Speaking to Impact Investor, Sofiane Lahmar, partner at DPI, said: “Through its buy-and-build strategy, DPI and its partners brought together complementary businesses, ultimately making the platform more than the sum of its parts.”

Sofiane Lahmar, DPI

“In particular, combining Kelix Bio’s Indian hub with businesses across Egypt, Morocco, and Malta, enabled significant technology transfer, allowing the platform at large to produce more complex drugs – for example, oncological treatments and critical care medicine.”

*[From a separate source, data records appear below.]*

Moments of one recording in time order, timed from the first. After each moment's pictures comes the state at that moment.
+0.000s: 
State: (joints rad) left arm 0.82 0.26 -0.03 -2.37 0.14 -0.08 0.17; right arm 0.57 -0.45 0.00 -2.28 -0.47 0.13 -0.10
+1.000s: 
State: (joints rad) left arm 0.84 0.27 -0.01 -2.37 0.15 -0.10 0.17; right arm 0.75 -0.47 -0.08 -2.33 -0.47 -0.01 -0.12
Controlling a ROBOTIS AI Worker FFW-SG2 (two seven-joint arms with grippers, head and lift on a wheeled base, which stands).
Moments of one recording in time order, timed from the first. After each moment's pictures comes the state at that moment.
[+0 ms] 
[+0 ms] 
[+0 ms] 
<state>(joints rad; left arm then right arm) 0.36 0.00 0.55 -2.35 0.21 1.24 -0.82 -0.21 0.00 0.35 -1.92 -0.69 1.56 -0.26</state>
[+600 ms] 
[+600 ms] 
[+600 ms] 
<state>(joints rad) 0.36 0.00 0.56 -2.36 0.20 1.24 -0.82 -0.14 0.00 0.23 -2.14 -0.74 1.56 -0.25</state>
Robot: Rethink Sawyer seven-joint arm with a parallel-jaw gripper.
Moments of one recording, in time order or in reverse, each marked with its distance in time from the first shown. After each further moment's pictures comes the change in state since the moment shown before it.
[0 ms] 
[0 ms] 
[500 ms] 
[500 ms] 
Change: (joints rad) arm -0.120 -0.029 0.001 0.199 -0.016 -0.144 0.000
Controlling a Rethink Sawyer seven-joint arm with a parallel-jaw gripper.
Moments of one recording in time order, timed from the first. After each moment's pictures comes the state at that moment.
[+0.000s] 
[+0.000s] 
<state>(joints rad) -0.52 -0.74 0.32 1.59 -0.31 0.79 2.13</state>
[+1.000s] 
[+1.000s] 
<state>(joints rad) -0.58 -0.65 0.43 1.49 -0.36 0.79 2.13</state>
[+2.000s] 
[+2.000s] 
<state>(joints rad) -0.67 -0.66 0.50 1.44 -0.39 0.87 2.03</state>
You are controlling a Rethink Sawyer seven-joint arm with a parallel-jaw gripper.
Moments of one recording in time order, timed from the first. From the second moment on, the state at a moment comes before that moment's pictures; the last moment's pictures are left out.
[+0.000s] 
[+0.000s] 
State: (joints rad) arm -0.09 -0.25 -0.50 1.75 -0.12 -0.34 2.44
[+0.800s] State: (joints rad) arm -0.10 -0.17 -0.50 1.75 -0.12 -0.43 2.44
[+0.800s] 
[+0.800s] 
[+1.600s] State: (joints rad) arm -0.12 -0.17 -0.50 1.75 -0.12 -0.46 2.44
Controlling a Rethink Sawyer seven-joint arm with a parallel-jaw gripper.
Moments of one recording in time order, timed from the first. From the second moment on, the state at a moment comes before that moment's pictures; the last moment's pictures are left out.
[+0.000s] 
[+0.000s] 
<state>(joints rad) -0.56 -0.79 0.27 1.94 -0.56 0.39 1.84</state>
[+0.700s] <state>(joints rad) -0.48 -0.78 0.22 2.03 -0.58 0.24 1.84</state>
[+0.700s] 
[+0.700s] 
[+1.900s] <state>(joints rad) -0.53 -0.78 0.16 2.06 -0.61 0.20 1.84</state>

Lahmar said the platform’s multi-country footprint also had the benefit of opening new export markets, and enabled the business to source raw materials at more competitive prices.

“As a result, Kelix Bio saw circa 20% revenue CAGR over the 2019-2023 period,” he said.

SDG 3: Good Health and Well-being

The company claims it has had a significant impact on UN SDG 3, with its customers able to access drugs at a materially lower cost than from competitors.

This, it says, has been particularly important for Africa, where the pharmaceutical sector has historically been significantly underserved, and where it has facilitated improved access to critical specialty generic drugs. This includes 105 oncological products, 64 anti-infectives and 94 treatments for central nervous system and cardiovascular conditions in 20 countries on the continent.

Lahmar said the challenge for healthcare providers in Africa was great and that access to affordable specialty generic medicines would be key to improving public health in many parts of the continent.

“As Africa’s economies become increasingly developed and urbanised, the structure of demand for medicines is evolving. Increasingly we are seeing less prevalence of infectious disease and a greater prevalence of noncommunicable diseases that are more complex, difficult to treat, and require more advanced treatments. This evolving demand was a strong secular driver of growth for Kelix,” he said.